Les proportions que vous citez correspondent uniquement à la fraude détectée : il s'agit soit d'actes facturés mais non réalisés, soit d'actes surfacturés. Les situations anormales sont détectées lorsque les niveaux de rémunération des professionnels de santé excèdent un certain seuil ou lorsque le nombre d'actes réalisés dépasse manifestement les capacités physiques d'un professionnel. Mais il faut également prendre en compte le fait que, derrière un professionnel qui facture, plusieurs personnes peuvent parfois avoir exercé, par exemple lors d'un remplacement. On croise souvent ce type de situation dans les zones géographiques surdotées en auxiliaires médicaux : des infirmiers vont travailler pour un autre infirmier et seront, en pratique, son salarié. Pourtant, l'assurance maladie ne verra qu'un seul nom sur la facture. Cela explique parfois des montants astronomiques d'honoraires – pouvant aller jusqu'à 2 millions d'euros –, parfaitement inconcevables. C'est une difficulté pour l'assurance maladie dans la mesure où elle n'a pas connaissance de ces faits – remplacement, salariat, etc. – en temps réel.
À l'inverse, dans d'autres cas, des individus tentent leur chance et surfacturent systématiquement, jusqu'à ce que l'assurance maladie réagisse. Le nombre de contrôles de ces situations, qu'elles soient frauduleuses ou non, est insuffisant. En outre, quand les contrôles aboutissent et que le professionnel reconnaît les faits ou que ces derniers sont démontrés, notamment par dénonciation de tiers – des familles de personnes grabataires, par exemple –, l'assurance maladie constate les indus. Mais si le professionnel de santé en question continue à travailler, pour rembourser ces sommes, il se peut très bien qu'il continue à surfacturer afin de conserver son niveau de vie… On pourrait s'interroger sur le déconventionnement de ces professionnels qui ont délibérément franchi la ligne rouge, et quelquefois à plusieurs reprises,
Madame Grandjean, le répertoire national commun de la protection sociale (RNCPS) créé en 2006 visait à transcender les divisions institutionnelles de la protection sociale en rassemblant toutes les données sociales des assurés. Le projet a pris énormément de retard et n'a pas vraiment abouti car le montant des prestations versées n'a jamais été intégré, malgré des obligations législatives récurrentes. Il va finalement l'être, mais seulement par une forme de détour de l'histoire, grâce au dispositif des ressources mutualisées lié à la réforme des aides au logement. Il est frappant que l'on n'ait jamais cherché à sécuriser et mutualiser les données permettant le calcul des prestations pour tous les organismes sociaux.
Seules les données d'identification sont totalement partagées : le système national de gestion des identifiants (SNGI) de la Caisse nationale d'assurance vieillesse (CNAV) irrigue toute la sphère de la protection sociale.
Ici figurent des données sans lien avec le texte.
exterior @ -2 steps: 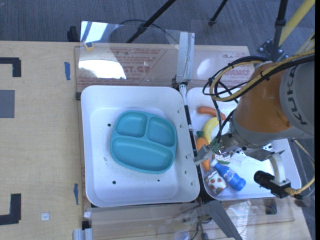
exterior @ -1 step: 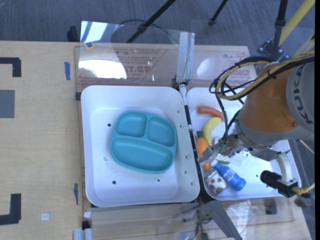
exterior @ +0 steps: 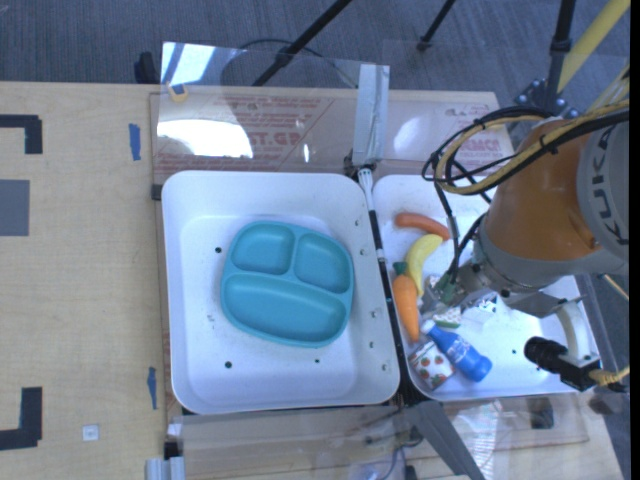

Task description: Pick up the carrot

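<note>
Surface, right bin (exterior: 520, 343): your gripper (exterior: 447, 293) sits beside carrot (exterior: 406, 308); finger spread — you cannot tell.

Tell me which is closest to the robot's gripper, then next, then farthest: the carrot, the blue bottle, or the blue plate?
Measured from the gripper in the camera view:
1. The carrot, just left of it in the right bin.
2. The blue bottle, below it, toward the bin's front.
3. The blue plate, away in the left bin.
</note>
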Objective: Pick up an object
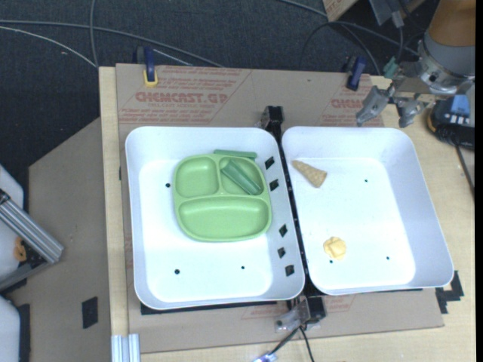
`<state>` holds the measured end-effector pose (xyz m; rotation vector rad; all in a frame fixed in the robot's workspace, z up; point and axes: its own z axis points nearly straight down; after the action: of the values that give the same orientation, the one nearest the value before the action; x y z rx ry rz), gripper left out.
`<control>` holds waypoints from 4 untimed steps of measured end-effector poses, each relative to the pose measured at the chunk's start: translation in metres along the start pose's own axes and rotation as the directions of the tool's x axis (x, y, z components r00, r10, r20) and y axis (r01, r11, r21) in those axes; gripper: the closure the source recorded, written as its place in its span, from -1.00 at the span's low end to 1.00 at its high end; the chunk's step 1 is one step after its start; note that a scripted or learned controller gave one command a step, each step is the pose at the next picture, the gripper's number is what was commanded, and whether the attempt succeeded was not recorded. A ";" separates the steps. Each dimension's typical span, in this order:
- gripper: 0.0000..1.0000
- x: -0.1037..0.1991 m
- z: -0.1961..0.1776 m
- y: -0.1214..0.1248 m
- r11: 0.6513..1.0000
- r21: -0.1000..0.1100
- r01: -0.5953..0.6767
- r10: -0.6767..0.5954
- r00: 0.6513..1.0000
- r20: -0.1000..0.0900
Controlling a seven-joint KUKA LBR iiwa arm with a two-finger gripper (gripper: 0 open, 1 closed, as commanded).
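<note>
Hovering beyond the right bin's (pixel 423 179) far rim, the gripper (pixel 388 110) hung with fingers spread and bare, well apart from the tan wedge (pixel 310 173) and yellow lump (pixel 335 247).

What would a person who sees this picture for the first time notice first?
The eye goes first to the green divided plate in the left bin, bright against the white. In the right bin lie two small things: a tan wedge near its upper left and a yellow lump lower down. The pincer hangs open above the right bin's far edge.
</note>
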<state>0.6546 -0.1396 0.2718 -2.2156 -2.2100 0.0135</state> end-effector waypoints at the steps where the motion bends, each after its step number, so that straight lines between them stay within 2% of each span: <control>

Il est le miroir des données de l'INSEE et donc des états civils municipaux, ainsi que des informations issues des consulats pour les décès à l'étranger.
Ces constats posent certes la question de l'inertie administrative, mais aussi celle de la capacité à faire, et donc du budget… Au regard de la complexité des prestations qu'elles doivent gérer, les caisses nationales du régime général, mais également l'Agence centrale des organismes de sécurité sociale (ACOSS), ne disposent sans doute pas de budgets informatiques suffisants. J'ai déjà évoqué les applications informatiques datées ou le pilotage d'activité sur tableur Excel. On pourrait aussi mentionner le fait que le salaire pris en compte pour calculer la rente d'accidents du travail est déterminé par des agents également sur tableur Excel. Cela contribue à la lourdeur, à l'opacité, induit un manque de traçabilité de la gestion, mais favorise également les erreurs et les fraudes. La sécurité sociale gère plusieurs centaines de milliards d'euros de prestations, mais à partir de budgets informatiques qui ne dépassent pas quelques centaines de millions d'euros tout compris…
Certains projets prennent du retard, d'autres sont abandonnés. Exemple symptomatique : certains actes ou séjours dans le champ de l'assurance maladie doivent faire l'objet de l'autorisation préalable du service médical. Or le système de liquidation des prestations validera le remboursement, quand bien même la prise en charge aura été refusée ou plafonnée, tout simplement parce que la base informatique de gestion des ententes préalables n'est pas connectée à la chaîne de liquidation des prestations, très ancienne. L'assurance maladie ne sait pas évaluer la portée financière de ce type d'anomalie, mais nous les relevons.
Madame Grandjean, vous avez raison, c'est l'une des difficultés à laquelle nous sommes confrontés : les droits figurent sur la carte Vitale, et non sur un serveur centralisé. Pendant un certain temps, cela permet à celui qui utilise la carte de bénéficier de droits, même s'ils ont par ailleurs été révoqués. Un changement de portage des droits permettrait effectivement d'interrompre les versements indus plus tôt.